Task to complete:
Count up the lines below that include the string "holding" and report the number by itself.
▼
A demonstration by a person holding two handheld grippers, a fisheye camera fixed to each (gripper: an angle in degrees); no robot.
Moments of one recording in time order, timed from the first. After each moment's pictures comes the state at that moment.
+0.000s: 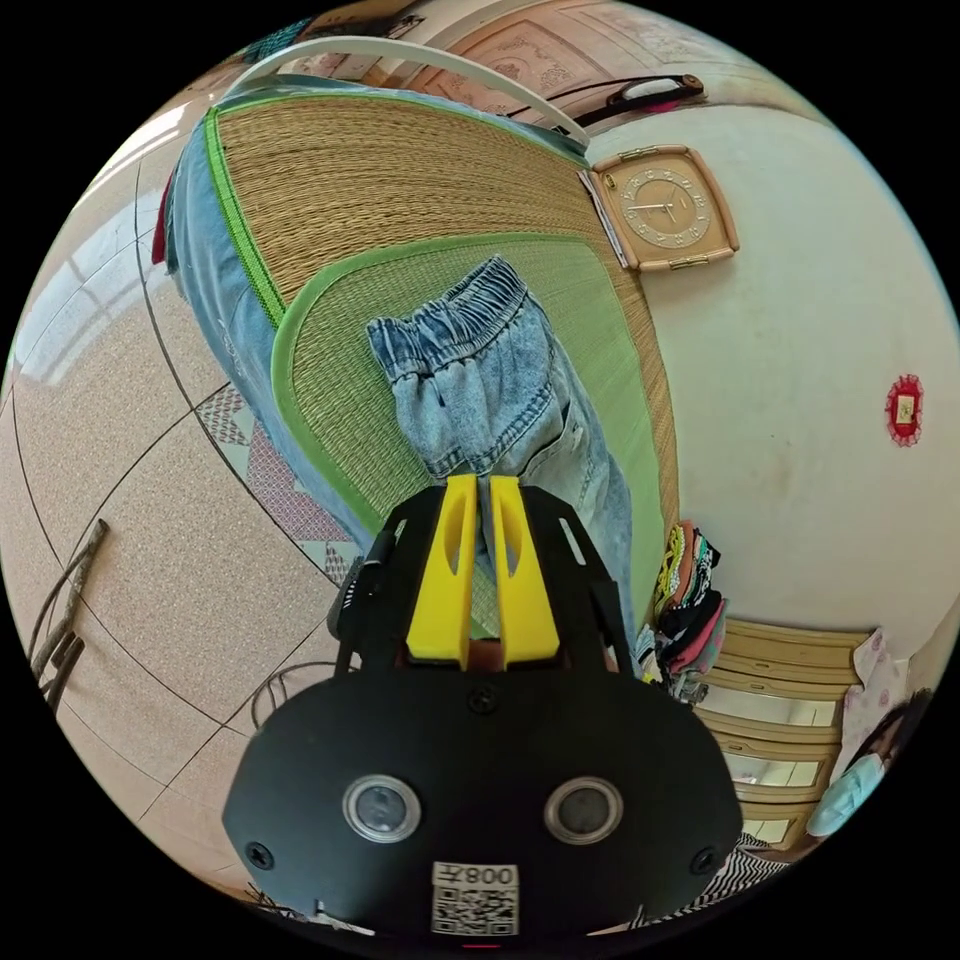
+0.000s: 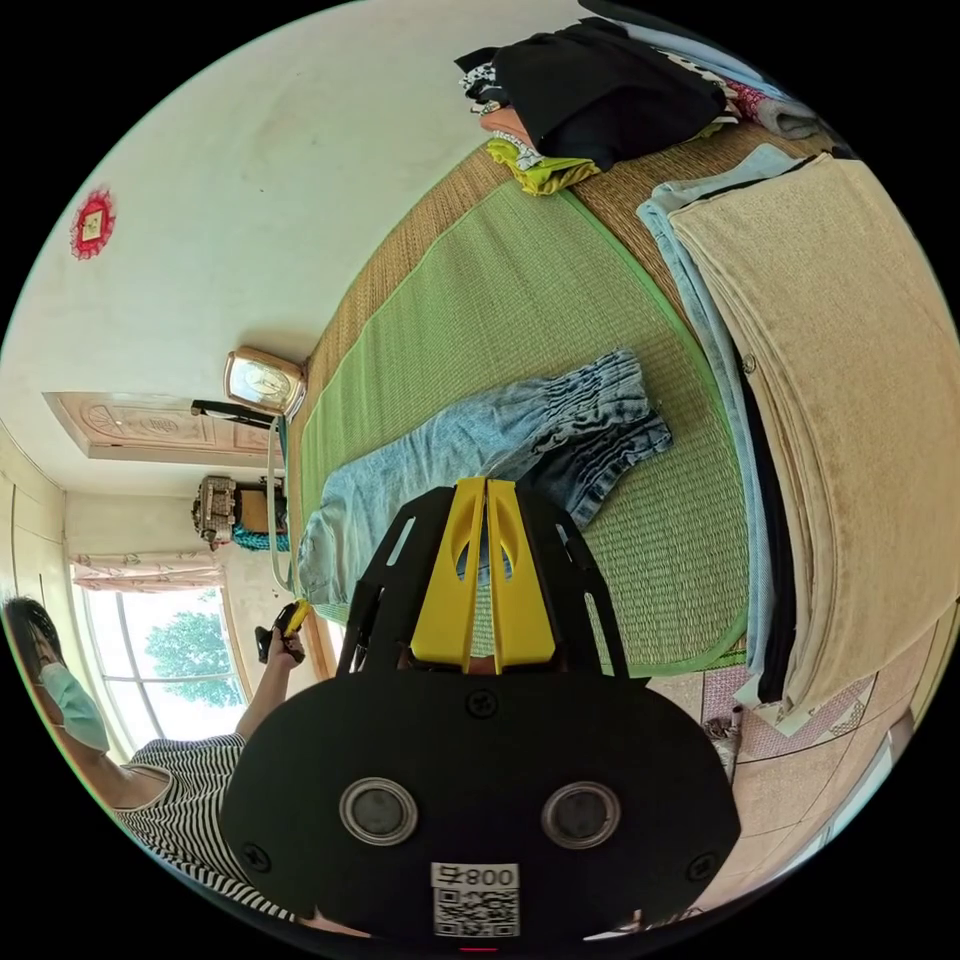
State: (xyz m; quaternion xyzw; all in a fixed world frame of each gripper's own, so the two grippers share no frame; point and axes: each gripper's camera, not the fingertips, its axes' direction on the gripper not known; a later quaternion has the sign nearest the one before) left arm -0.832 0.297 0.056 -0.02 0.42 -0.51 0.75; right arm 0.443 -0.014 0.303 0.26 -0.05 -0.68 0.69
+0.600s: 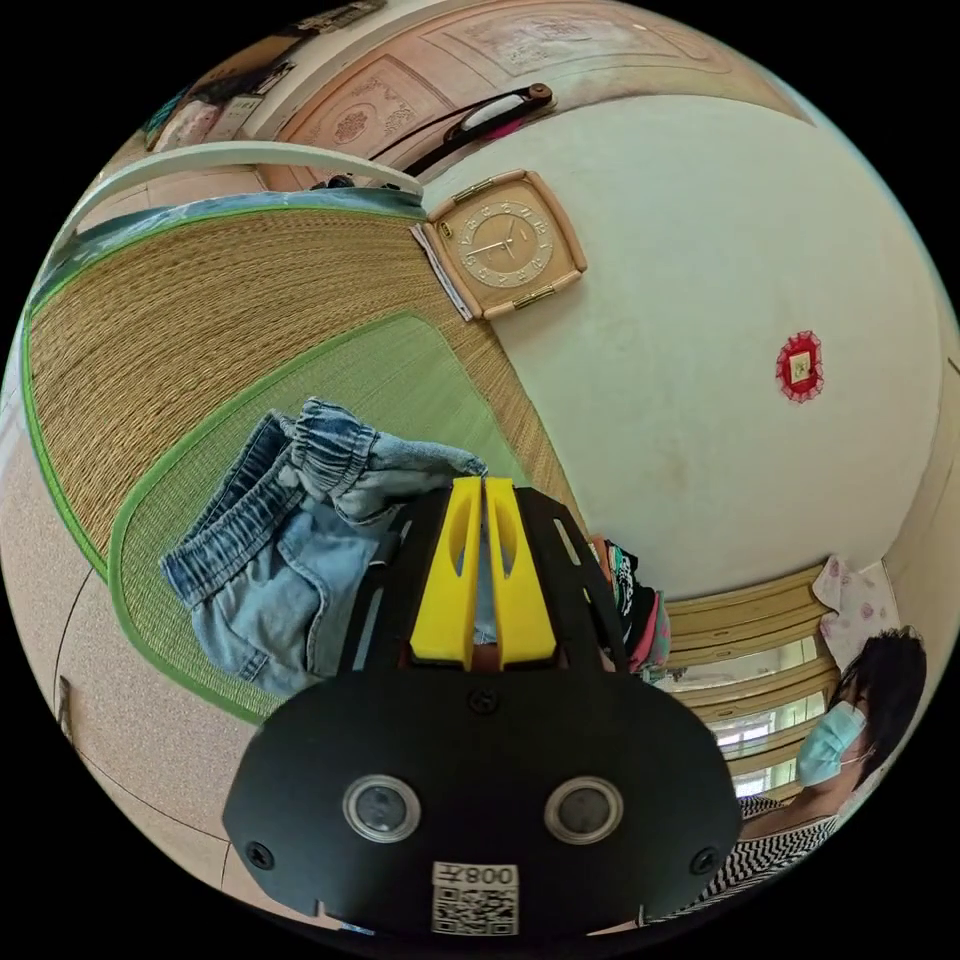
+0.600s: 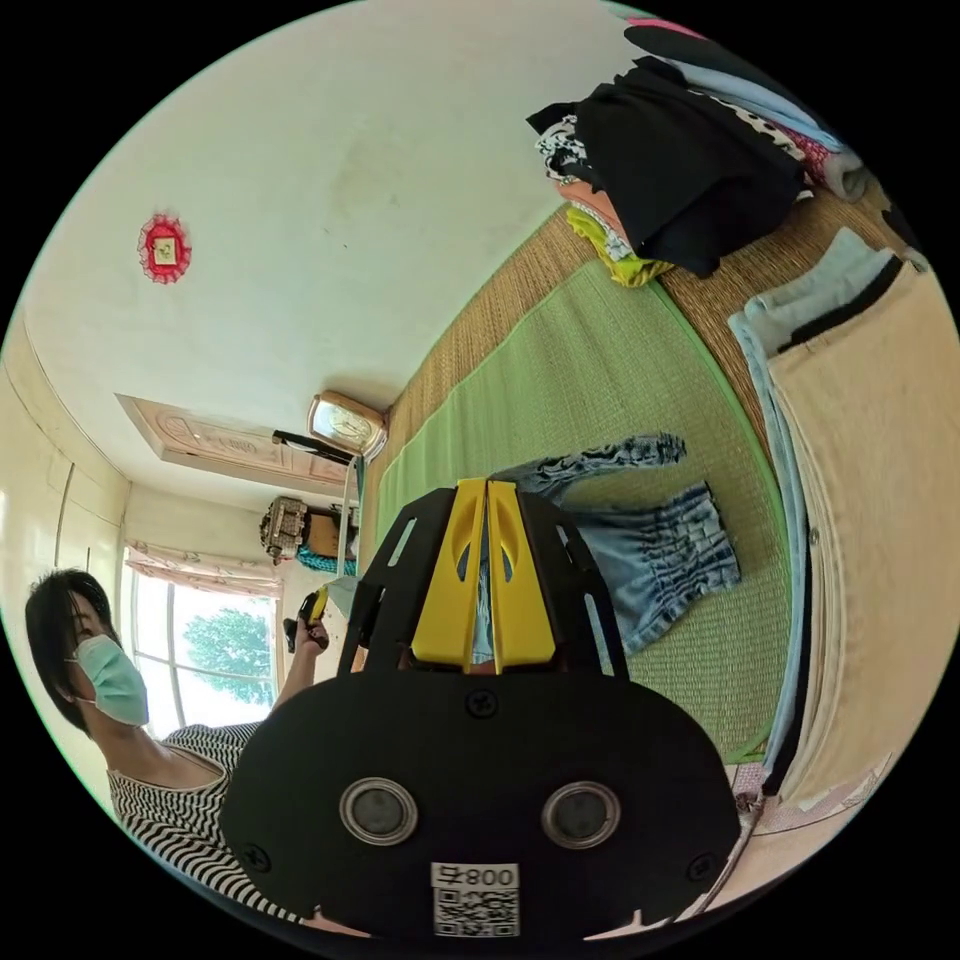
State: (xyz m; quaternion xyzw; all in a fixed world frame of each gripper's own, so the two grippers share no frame) left arm -0.854 0.124 0.045 0.15 0.48 -0.44 0.75; right arm 0.364 0.017 0.258 0.24 -0.17 -0.72 0.62
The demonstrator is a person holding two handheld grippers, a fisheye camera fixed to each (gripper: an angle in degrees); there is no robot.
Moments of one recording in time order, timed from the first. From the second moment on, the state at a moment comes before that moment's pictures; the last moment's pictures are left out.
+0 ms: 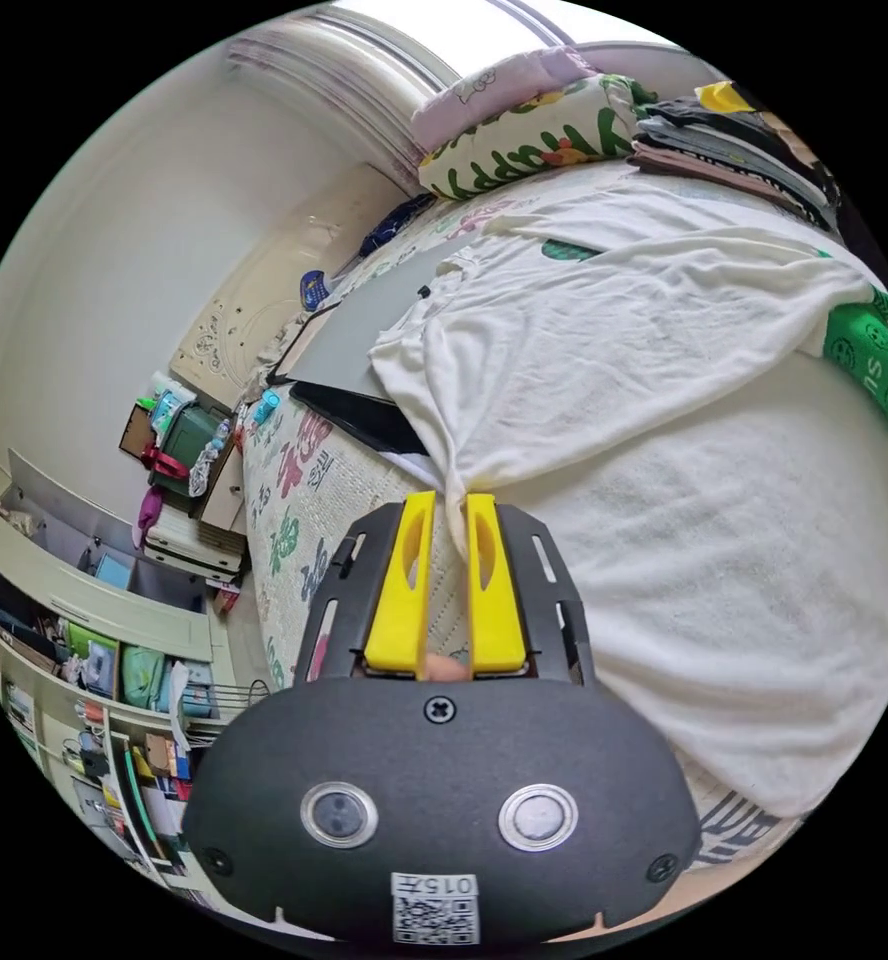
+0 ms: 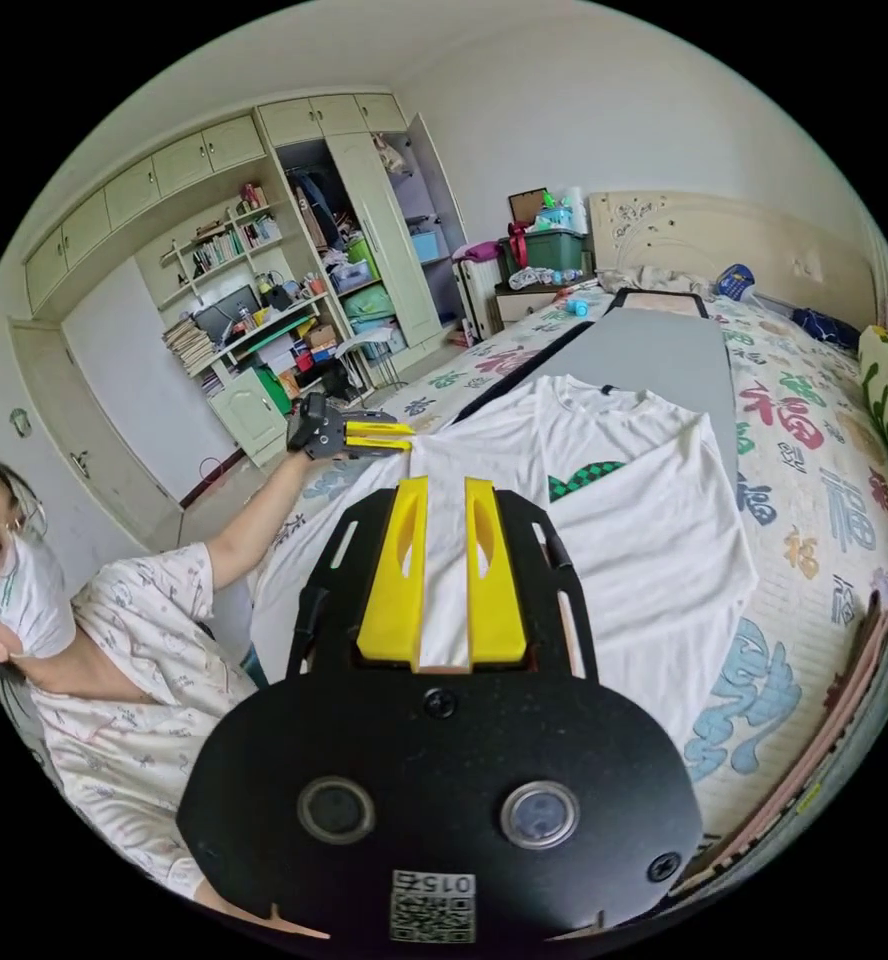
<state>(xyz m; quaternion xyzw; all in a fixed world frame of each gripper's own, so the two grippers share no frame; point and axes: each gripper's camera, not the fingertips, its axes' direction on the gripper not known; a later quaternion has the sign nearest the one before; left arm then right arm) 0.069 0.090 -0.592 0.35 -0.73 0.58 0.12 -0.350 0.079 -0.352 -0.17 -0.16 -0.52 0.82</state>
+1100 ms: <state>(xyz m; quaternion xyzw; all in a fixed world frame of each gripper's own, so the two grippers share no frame) -0.019 0.058 -0.632 0.37 -0.73 0.56 0.12 -0.618 -0.015 0.068 -0.24 0.02 -0.52 0.82</state>
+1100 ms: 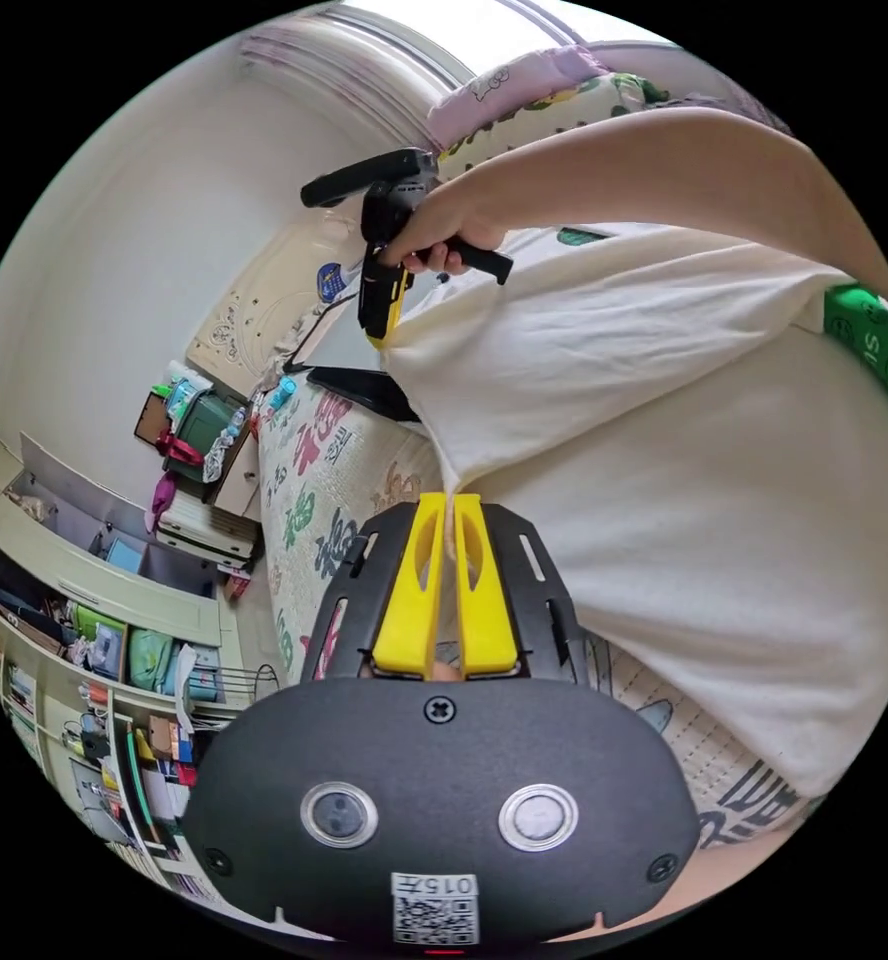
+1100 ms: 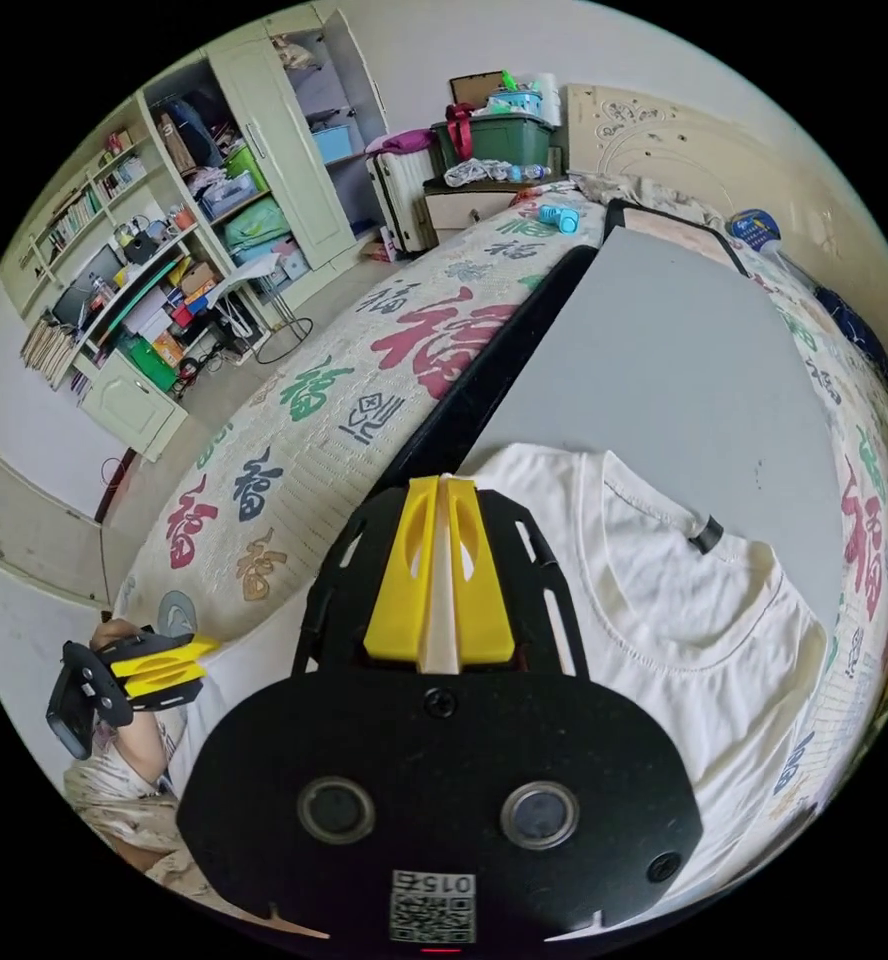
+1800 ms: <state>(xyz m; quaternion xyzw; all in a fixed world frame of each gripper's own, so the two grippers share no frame) -0.037 0.056 -0.745 0.37 -0.72 0.55 0.22 -0.393 -0.002 -0.035 -0.22 -0.04 -0.64 0.73</state>
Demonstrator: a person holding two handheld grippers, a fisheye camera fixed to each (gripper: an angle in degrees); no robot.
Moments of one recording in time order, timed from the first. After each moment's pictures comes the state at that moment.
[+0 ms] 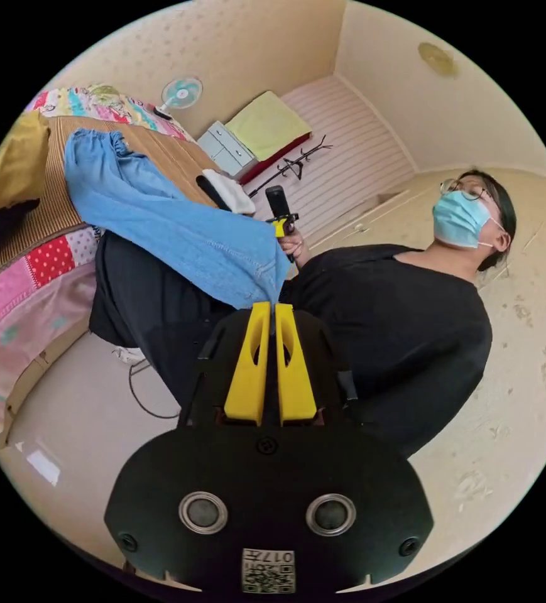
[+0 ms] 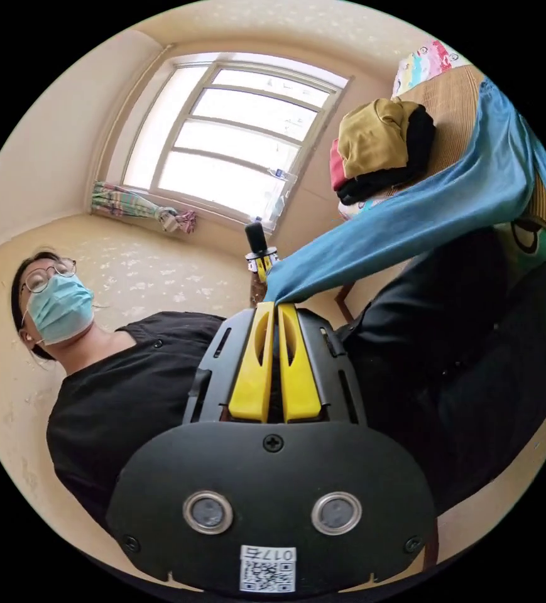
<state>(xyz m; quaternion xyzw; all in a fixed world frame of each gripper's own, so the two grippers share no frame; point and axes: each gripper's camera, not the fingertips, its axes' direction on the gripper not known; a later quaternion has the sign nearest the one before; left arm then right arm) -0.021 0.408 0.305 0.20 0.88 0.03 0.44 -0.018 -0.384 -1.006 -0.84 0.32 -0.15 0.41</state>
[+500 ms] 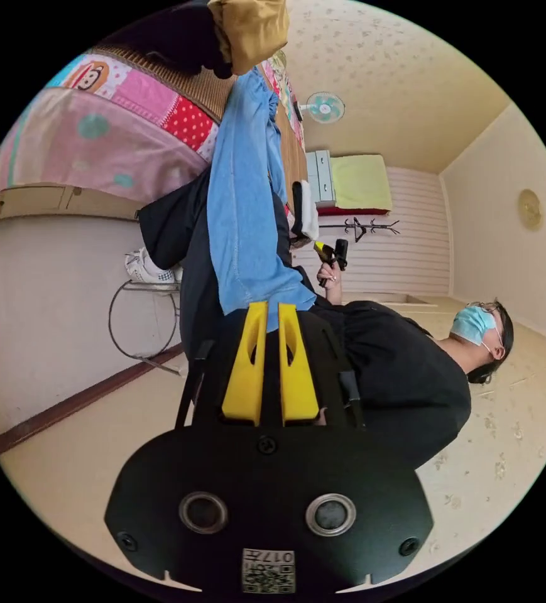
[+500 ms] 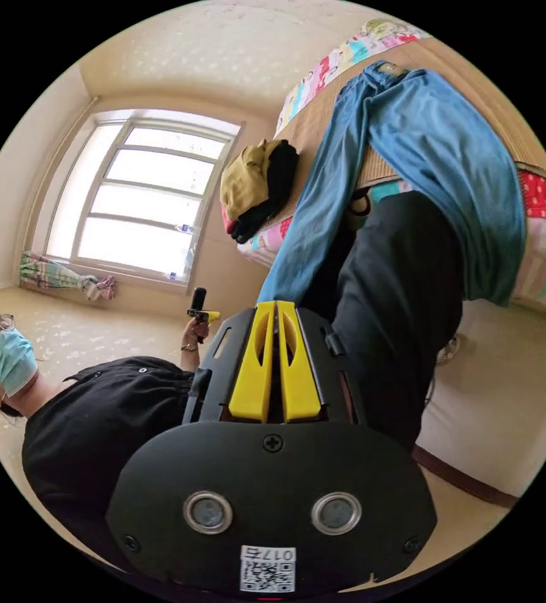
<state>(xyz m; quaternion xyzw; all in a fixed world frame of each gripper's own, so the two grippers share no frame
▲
Output of the task:
3